Three Minimum Pivotal Acts Possible by Narrow AI

The Alignment problem appears extremely concerning, so here’s my attempt to explain the most likely way we could live in an aligned future.

The Perfect Tool AI

Imagine a Tool AI, something like DALLE-2 or GPT-3. It’s a simple AI relatively speaking, and it does one of three things exceptionally well:

-A Perfect Creator. Manufactures and controls nanotechnology to rearrange atoms in a given space. If you tell this tool to destroy an area, it will do so by using self-replicating nanotechnology to disassemble that area into basically whatever you want. You would basically have a perfect, unstoppable factory that can produce anything from anything. In this case, you can tell the AI to disassemble the components of every AI lab on earth, create human-life extending technologies, and you could live as an immortal god over humanity as you slowly put together a team of AI Alignment researchers to build an aligned AI over the centuries.

Likelihood of creation: Very low. Nanotech is a hard problem to solve, and controlling that nanotech is just as difficult.
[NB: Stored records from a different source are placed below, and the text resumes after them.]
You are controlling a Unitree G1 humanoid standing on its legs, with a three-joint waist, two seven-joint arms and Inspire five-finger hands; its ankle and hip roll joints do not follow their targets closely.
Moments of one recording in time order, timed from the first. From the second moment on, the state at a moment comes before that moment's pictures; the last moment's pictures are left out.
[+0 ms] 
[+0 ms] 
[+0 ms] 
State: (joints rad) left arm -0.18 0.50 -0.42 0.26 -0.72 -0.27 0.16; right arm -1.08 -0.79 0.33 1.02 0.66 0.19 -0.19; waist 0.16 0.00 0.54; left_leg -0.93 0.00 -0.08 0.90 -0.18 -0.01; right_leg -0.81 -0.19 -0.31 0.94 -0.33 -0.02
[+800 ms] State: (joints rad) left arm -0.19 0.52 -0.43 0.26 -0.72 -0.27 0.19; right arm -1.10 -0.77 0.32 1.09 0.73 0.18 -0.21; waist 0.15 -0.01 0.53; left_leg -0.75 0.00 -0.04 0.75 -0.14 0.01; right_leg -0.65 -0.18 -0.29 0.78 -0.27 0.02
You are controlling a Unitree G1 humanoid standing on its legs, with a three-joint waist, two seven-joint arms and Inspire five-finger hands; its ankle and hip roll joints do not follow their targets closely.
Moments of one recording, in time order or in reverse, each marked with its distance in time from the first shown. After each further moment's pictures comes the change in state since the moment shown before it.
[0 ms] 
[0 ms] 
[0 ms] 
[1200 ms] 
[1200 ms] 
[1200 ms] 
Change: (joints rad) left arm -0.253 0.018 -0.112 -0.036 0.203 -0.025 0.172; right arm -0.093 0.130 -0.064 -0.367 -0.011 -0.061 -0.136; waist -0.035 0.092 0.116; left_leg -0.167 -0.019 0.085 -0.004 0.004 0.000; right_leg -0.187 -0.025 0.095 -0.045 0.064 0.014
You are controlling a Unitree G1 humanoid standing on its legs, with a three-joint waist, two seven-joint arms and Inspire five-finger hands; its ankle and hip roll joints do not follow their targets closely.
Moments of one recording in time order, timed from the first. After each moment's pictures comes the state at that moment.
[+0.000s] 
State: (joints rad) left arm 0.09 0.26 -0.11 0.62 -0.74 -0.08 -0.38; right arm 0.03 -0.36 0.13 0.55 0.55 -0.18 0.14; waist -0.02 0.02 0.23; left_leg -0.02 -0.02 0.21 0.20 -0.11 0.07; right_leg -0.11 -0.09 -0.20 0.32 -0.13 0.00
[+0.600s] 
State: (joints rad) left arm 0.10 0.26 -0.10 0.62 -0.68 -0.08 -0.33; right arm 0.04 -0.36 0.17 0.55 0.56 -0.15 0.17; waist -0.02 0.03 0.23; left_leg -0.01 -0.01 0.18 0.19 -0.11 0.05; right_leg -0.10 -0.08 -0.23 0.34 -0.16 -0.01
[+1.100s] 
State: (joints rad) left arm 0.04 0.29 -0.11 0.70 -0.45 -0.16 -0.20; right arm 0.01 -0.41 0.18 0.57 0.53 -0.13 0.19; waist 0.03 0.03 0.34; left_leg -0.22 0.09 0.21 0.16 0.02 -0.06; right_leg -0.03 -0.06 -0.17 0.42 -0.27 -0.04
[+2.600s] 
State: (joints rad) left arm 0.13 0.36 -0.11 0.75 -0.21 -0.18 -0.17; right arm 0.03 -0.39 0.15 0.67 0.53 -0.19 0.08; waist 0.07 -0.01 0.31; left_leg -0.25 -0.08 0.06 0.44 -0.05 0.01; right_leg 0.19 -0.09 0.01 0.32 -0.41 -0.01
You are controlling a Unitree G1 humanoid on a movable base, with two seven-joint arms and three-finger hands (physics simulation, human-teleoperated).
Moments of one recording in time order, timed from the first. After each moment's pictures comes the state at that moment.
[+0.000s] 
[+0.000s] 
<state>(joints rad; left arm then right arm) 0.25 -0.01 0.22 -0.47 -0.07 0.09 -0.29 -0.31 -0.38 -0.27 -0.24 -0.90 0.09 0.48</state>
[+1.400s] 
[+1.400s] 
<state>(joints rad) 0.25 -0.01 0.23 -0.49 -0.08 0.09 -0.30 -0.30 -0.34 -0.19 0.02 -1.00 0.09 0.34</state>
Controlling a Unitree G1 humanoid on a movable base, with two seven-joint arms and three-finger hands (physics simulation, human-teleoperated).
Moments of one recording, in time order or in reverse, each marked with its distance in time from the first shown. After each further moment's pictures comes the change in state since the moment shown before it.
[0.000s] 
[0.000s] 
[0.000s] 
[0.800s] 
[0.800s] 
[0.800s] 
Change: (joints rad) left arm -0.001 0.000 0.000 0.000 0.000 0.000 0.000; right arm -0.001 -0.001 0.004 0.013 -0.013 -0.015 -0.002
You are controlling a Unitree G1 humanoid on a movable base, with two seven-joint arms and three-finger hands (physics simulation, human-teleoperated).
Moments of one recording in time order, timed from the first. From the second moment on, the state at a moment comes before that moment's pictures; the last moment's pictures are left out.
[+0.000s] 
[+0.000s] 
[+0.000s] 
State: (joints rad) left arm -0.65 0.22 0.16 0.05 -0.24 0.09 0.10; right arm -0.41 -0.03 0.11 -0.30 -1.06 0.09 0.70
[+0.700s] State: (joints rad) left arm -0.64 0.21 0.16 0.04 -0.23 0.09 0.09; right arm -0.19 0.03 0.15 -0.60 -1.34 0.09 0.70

-A Perfect (Computer) Virus. Imagine a worm like StuxNet, but it contains a simple script that connects it to a higher AI controller once it takes over a computer, and then creates new controllers once it has sufficient compute power. With each computer it infects, it gets smarter and more powerful, and most importantly, better at infecting computers. Human security teams cannot keep up. The Internet is basically an ecosystem, the same way Earth was before the explosion of cyanobacteria, and it is ripe for the taking by an advanced AI. Whoever is behind this virus can now control every computer on Earth. If they’re focused on AI Alignment, then they can easily destroy any computers connected to an AI Lab and slowly assemble a team of alignment engineers to solve AGI Alignment as well as allowing compute power for other tasks like life-extension technology.

Likelihood: Medium. I am honestly surprised we haven’t seen AI powered security breaches. It seems feasible.

-A Perfect Manipulator. GPT-3 is already surprisingly convincing, but what if you trained an AI to be perfectly convincing? I have seen incredibly charismatic people change another person’s political beliefs over the span of a conversation. There is some string of text that could likely convince you of just about anything, and if an AI gets good enough at that, you might literally be able to convince the whole world of the importance of AI Alignment.

Likelihood: Medium. It should be fairly simple, even if you were to train it to create highly-upvoted posts and then make the topic Alignment. I’m sure GPT-3 could make a thousand variations of this post and spread it across the internet, and another AI on top of that to find increasingly persuasive arguments should also be feasible.


If Eliezer is correct and AGI Alignment is nearly unsolvable in our timeframe, then we’re basically just going to have to move the alignment problem to a human with access to godlike technology and hope that they cripple any chances of creating other godlike Tool AIs.

Either way, awareness is the most critical piece of the puzzle at this juncture. Start posting about AI alignment. We have such a tiny fraction of the human population thinking about this problem, so we need more minds.

I’d like feedback on whether a single human operator with access to godlike AI would work to delay the advent of AGI until Alignment becomes possible. Could this be a solution, even if it is farfetched? After thinking extensively, it’s the only solution I can come up with. At the very least, I do not see what could make it unworkable. Even if absolute power corrupts (a human operator), I do not believe it will corrupt absolutely (resulting in the destruction of the human race).